*** Opening of Provided information ***
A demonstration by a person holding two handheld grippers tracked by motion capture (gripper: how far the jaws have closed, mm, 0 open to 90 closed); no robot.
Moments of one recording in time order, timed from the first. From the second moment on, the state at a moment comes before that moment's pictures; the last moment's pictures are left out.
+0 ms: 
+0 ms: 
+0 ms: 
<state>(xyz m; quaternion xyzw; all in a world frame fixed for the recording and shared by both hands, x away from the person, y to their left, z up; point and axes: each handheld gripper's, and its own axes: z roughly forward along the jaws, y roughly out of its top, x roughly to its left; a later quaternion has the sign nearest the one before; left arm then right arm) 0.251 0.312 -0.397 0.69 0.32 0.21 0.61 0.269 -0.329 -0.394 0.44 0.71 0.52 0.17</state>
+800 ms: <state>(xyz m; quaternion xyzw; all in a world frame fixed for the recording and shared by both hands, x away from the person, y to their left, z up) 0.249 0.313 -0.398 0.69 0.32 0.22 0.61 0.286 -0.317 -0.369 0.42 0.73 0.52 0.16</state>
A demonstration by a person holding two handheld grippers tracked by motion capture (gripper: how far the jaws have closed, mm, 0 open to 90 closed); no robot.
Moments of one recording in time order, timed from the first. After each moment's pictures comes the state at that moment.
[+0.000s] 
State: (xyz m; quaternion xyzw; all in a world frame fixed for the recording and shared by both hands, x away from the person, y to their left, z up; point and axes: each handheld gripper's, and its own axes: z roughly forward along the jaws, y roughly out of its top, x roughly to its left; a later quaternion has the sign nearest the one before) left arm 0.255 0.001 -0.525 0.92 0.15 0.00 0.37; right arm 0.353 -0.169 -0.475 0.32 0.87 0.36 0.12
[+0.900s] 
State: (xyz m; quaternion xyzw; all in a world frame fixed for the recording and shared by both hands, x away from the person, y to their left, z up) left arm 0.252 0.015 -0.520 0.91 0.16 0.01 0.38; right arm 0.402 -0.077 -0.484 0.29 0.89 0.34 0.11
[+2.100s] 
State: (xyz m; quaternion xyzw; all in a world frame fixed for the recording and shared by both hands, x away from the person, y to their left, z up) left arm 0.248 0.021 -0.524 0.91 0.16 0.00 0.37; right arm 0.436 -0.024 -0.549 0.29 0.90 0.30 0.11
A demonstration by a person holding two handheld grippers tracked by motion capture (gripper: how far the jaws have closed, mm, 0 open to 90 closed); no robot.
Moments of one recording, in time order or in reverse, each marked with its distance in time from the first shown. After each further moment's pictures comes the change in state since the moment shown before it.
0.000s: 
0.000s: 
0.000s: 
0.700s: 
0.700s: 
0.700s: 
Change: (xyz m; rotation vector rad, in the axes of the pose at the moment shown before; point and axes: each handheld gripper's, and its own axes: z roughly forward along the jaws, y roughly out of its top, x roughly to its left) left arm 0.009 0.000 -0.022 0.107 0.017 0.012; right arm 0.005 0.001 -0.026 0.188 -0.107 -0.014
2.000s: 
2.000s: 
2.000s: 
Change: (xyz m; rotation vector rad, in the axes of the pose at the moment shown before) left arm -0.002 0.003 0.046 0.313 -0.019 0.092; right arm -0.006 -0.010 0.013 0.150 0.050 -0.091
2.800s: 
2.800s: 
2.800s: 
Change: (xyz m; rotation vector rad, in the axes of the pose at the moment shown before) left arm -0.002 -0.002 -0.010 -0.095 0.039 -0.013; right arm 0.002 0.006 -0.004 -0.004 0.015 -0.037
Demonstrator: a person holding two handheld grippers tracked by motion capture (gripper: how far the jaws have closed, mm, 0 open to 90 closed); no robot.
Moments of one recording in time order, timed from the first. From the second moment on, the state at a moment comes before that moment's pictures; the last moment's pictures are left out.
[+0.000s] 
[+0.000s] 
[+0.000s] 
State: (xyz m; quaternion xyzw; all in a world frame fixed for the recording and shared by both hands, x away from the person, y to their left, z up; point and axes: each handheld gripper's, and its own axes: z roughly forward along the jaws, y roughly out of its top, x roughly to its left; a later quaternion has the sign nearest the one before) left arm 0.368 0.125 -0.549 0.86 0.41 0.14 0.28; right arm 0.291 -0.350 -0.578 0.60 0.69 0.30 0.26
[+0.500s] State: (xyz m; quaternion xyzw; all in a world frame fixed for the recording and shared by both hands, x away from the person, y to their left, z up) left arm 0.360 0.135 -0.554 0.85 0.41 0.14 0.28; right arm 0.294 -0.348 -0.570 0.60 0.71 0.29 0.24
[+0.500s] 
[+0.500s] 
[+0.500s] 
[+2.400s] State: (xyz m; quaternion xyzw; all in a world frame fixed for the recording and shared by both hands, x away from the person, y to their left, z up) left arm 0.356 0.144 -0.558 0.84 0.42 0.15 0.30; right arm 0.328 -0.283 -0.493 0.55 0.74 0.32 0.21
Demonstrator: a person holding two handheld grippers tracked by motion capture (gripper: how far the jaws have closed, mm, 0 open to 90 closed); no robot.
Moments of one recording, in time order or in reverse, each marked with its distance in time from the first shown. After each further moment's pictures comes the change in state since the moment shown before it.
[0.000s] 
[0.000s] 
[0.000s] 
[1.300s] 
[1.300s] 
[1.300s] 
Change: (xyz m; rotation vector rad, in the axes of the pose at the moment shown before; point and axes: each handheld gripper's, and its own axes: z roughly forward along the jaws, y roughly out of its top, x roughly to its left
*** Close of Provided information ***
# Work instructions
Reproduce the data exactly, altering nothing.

# Result of this exercise
A demonstration by a person holding two handheld grippers tracked by motion capture (gripper: how far the jaws have closed, mm, 0 open to 90 closed); no robot.
Moments of one recording in time order, timed from the first. From the second moment on, the state at a moment comes before that moment's pictures; the last moment's pictures are left out.
+0 ms: 
+0 ms: 
+0 ms: 
<state>(xyz m; quaternion xyzw; all in a world frame fixed for the recording and shared by both hands, x away from the person, y to their left, z up; point and axes: each handheld gripper's, and its own axes: z roughly forward along the jaws, y roughly out of its top, x roughly to its left; a later quaternion has the sign nearest the one before; left arm then right arm) 0.251 0.312 -0.397 0.69 0.32 0.21 0.61 0.269 -0.329 -0.394 0.44 0.71 0.52 0.17</state>
+800 ms: <state>(xyz m; quaternion xyzw; all in a world frame fixed for the recording and shared by both hands, x away from the person, y to their left, z up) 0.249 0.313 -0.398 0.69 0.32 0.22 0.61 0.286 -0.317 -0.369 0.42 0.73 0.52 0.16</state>
A demonstration by a person holding two handheld grippers tracked by motion capture (gripper: how far the jaws have closed, mm, 0 open to 90 closed); no robot.
Moments of one recording in time order, timed from the first. After each moment's pictures comes the state at that moment.
[+0.000s] 
State: (xyz m; quaternion xyzw; all in a world frame fixed for the recording and shared by both hands, x away from the person, y to their left, z up; point and axes: each handheld gripper's, and its own axes: z roughly forward along the jaws, y roughly out of its top, x roughly to its left; a later quaternion has the sign nearest the one before) left arm 0.255 0.001 -0.525 0.92 0.15 0.00 0.37; right arm 0.353 -0.169 -0.475 0.32 0.87 0.36 0.12
[+0.900s] 
State: (xyz m; quaternion xyzw; all in a world frame fixed for the recording and shared by both hands, x away from the person, y to their left, z up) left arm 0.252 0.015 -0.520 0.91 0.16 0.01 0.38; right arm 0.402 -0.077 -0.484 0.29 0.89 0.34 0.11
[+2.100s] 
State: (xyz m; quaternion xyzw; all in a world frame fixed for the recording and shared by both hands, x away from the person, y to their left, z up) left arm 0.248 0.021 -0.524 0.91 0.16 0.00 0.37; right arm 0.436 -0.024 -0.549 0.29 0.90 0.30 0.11
A demonstration by a person holding two handheld grippers tracked by motion capture (gripper: how far the jaws have closed, mm, 0 open to 90 closed); no robot.
Moments of one recording, in time order or in reverse, each marked with its distance in time from the first shown. After each further moment's pictures comes the change in state since the moment shown before it.
0.000s: 
0.000s: 
0.000s: 
0.700s: 
0.700s: 
0.700s: 
Change: (xyz m; rotation vector rad, in the axes of the pose at the moment shown before; point and axes: each handheld gripper's, and its own axes: z roughly forward along the jaws, y roughly out of its top, x roughly to its left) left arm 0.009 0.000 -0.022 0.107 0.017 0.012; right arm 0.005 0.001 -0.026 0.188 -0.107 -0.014
2.000s: 
2.000s: 
2.000s: 
Change: (xyz m; rotation vector rad, in the axes of the pose at the moment shown before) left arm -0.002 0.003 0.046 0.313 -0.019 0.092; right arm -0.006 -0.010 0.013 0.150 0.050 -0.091
2.800s: 
2.800s: 
2.800s: 
Change: (xyz m; rotation vector rad, in the axes of the pose at the moment shown before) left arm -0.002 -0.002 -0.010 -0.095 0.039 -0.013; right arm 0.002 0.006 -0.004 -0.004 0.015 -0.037
Demonstrator: a person holding two handheld grippers tracked by motion capture (gripper: how far the jaws have closed, mm, 0 open to 90 closed); no robot.
Moments of one recording in time order, timed from the first. From the second moment on, the state at a moment comes before that moment's pictures; the last moment's pictures are left out.
[+0.000s] 
[+0.000s] 
[+0.000s] 
State: (xyz m; quaternion xyzw; all in a world frame fixed for the recording and shared by both hands, x away from the person, y to their left, z up; point and axes: each handheld gripper's, and its own axes: z roughly forward along the jaws, y roughly out of its top, x roughly to its left; a later quaternion has the sign nearest the one before) left arm 0.368 0.125 -0.549 0.86 0.41 0.14 0.28; right arm 0.291 -0.350 -0.578 0.60 0.69 0.30 0.26
[+0.500s] State: (xyz m; quaternion xyzw; all in a world frame fixed for the recording and shared by both hands, x away from the person, y to their left, z up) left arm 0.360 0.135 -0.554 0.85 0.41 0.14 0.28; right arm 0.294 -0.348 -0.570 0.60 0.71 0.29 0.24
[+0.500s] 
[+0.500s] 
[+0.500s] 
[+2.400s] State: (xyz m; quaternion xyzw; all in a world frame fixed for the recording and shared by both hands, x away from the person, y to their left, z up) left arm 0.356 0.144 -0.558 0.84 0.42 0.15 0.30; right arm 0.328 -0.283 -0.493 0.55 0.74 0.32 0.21
Demonstrator: a person holding two handheld grippers tracked by motion capture (gripper: how far the jaws have closed, mm, 0 open to 90 closed); no robot.
Moments of one recording, in time order or in reverse, each marked with its distance in time from the first shown. After each further moment's pictures comes the change in state since the moment shown before it.
[0.000s] 
[0.000s] 
[0.000s] 
[1.300s] 
[1.300s] 
[1.300s] 
Change: (xyz m; rotation vector rad, in the axes of the pose at the moment shown before; point and axes: each handheld gripper's, and its own axes: z roughly forward along the jaws, y roughly out of its top, x roughly to its left

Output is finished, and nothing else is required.